As TTAG commentators lament, we never hear about “car violence” or “knife violence.” Yet those who support civilian disarmament constantly refer to “gun violence” — as if the gun itself is somehow responsible for the carnage created by someone wielding a gun.

“Misdirection is a form of deception in which the attention of an audience is focused on one thing in order to distract its attention from another,” wikipedia.org informs us. It’s the stock-in-trade for gun control advocates. In this case, Mr. Lupica wants to distract us from the person or persons who shot Trinity Gay. And goes to extraordinary lengths to do so.

Trinity Gay was in the worst possible place in America: She was somewhere. She was out late, absolutely, took the bullet at around 4 in the morning outside Cook Out. But in the end the hour doesn’t matter and the neighborhood doesn’t matter. The only thing that matters is another gun in the wrong hands. That is all it took to turn South Broadway in Lexington into the most dangerous neighborhood anywhere.

Ms. Gay wasn’t just “somewhere” when she was gunned down by [suspected] gang bangers. She was in Lexington, Kentucky. For reference, neighborhoodscout.com gives Lexington a safety rating of 9 out of a possible score of 100. With 1062 reported violent crimes per year.

While I’m not blaming the 15-year-old athlete for being in the wrong place at 4am, Lupica’s efforts to dismiss the circumstances surrounding her death are disingenious at best, intentionally misleading at worst.

Truth be told, these circumstances don’t matter — to Mr. Lupica. Like all gun control advocates, he willfully discounts any variables that don’t lead to the simple conclusion that guns are the problem. That removing guns from society is the answer to “gun violence.” Like this:

What happened to Tyson Gay’s daughter can happen anytime and anywhere, middle of the night or middle of the day. The latest wrong place at the wrong time turned out to be 855 South Broadway, Lexington, Ky., because that’s where the guns were.

More precisely, more importantly, that’s where the bad guys with the guns were. But Mr. Lupica ain’t got time for that. Nor does he have any time for the idea of armed self-defense against bad guys.

You are constantly told, by the National Rifle Association and all of its shills and tame politicians that the only way to solve gun violence is with more guns. You’re told that all we need in America is more armed shooters, defensive shooters, at the ready when more bad guys go on the offensive. Now you want to ask all these people how things would have been different for Trinity Gay if she somehow had been carrying a gun when she came out of that restaurant.

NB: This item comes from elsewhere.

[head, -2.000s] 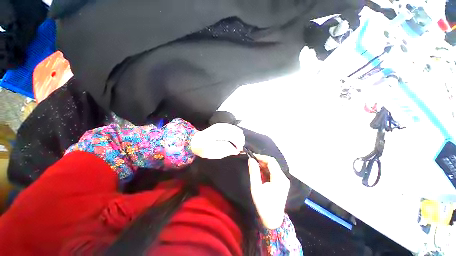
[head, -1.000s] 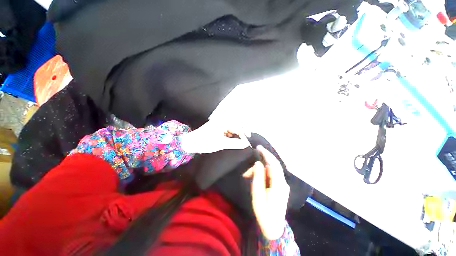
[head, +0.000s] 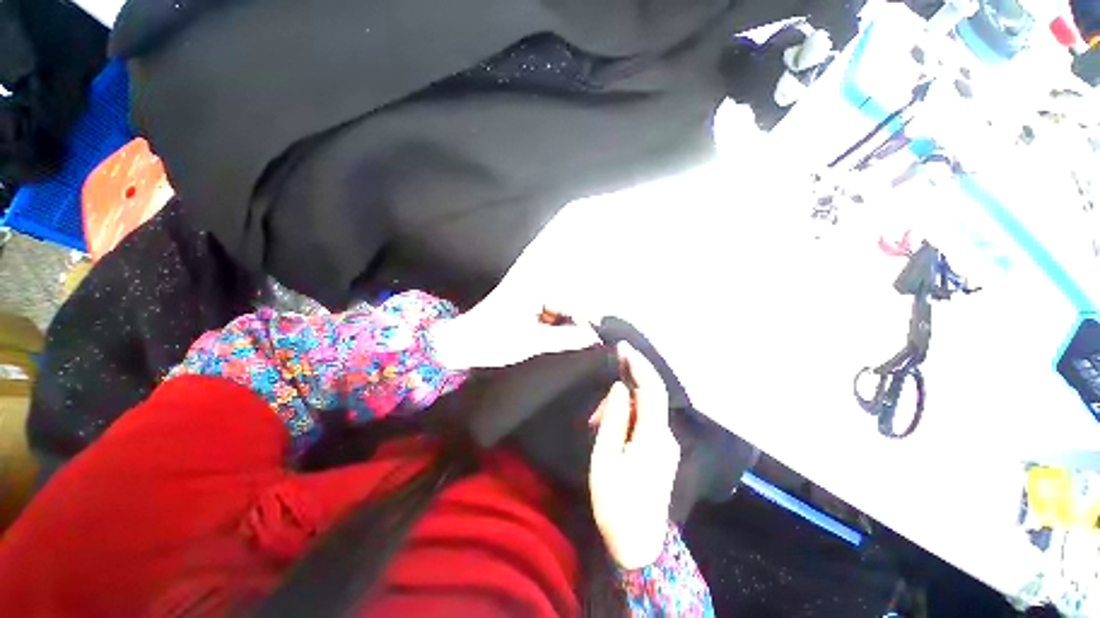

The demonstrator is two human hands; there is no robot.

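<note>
A black fabric piece (head: 543,417) lies over my lap and reaches up to the table's edge. My left hand (head: 519,338) is overexposed and blends into the white table; its fingers pinch the top of the fabric. My right hand (head: 633,453) is just right of it, fingertips at the same spot on the fabric. A thin dark and reddish thing shows between the right fingers, perhaps thread snips; it is too small to tell.
Black shears (head: 905,362) lie on the white table (head: 772,314). A large black cloth pile (head: 446,157) fills the upper left. A blue-striped white machine (head: 1013,242) and a yellow item (head: 1062,495) are at the right. An orange seat-like piece (head: 121,199) stands at the left.
From two seconds ago, my left hand has opened out from a rounded grip and shifted slightly left. My right hand has moved slightly left, and its fingers have changed pose.
</note>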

While NRA supports gun rights, it makes no claim that arming Americans is the way to reduce or eliminate firearms-related crime. The NRA constantly beats the drum for eliminating “revolving door justice.” It supported Kentucky’s 2011 Public Safety and Offender Accountability Act, which freed up prison space for violent offenders.

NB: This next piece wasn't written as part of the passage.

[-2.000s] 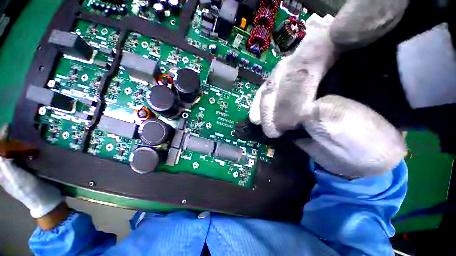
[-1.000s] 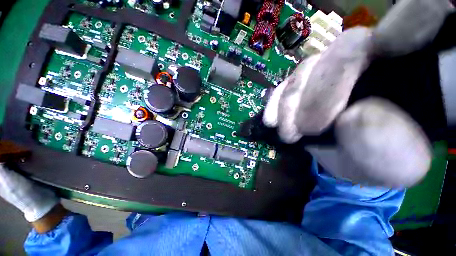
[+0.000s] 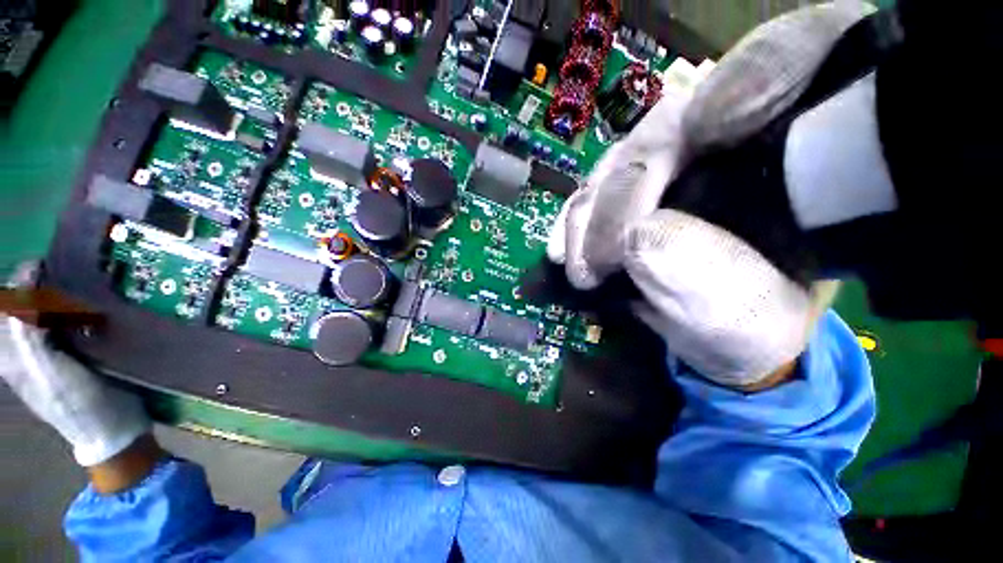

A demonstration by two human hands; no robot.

Again and in any case, it’s classic misdirection. Mr. Lupica would have us believe that because Ms. Gay’s life couldn’t have been saved by an armed defender, there’s no need for Americans to be armed in their own defense.

On some level, Mr. Lupica knows he’s on shaky ground. Which is why he incudes a defense of gun control referring to Mrs. Clinton’s notoriously anti-gun rights platform (which includes a new “assault weapons” ban and the repeal of the Protection of Lawful Commerce in Firearms Act).

Hillary Clinton doesn’t want to abolish the Second Amendment, another fiction from this campaign. She doesn’t want to take away everybody’s guns. She just wants to take guns away from whoever was in that Dodge Charger in Lexington Sunday morning, the last of Trinity Gay’s life. Whoever had the gun in the sports car with the tinted windows.

What are the odds that the people who gunned down Ms. Gay were already banned from legal firearms possession? What are the odds that making it more difficult for law-abiding Americans to keep and bear arms would reduce the likelihood of violent criminals being armed?

As the Brits say, you can’t make a silk purse out of a sow’s ear; gun control is not supported by the facts. Mr. Lupica’s willful ignorance on the subject shows just how pig-headed gun control advocates can be. Then again, what else could they be?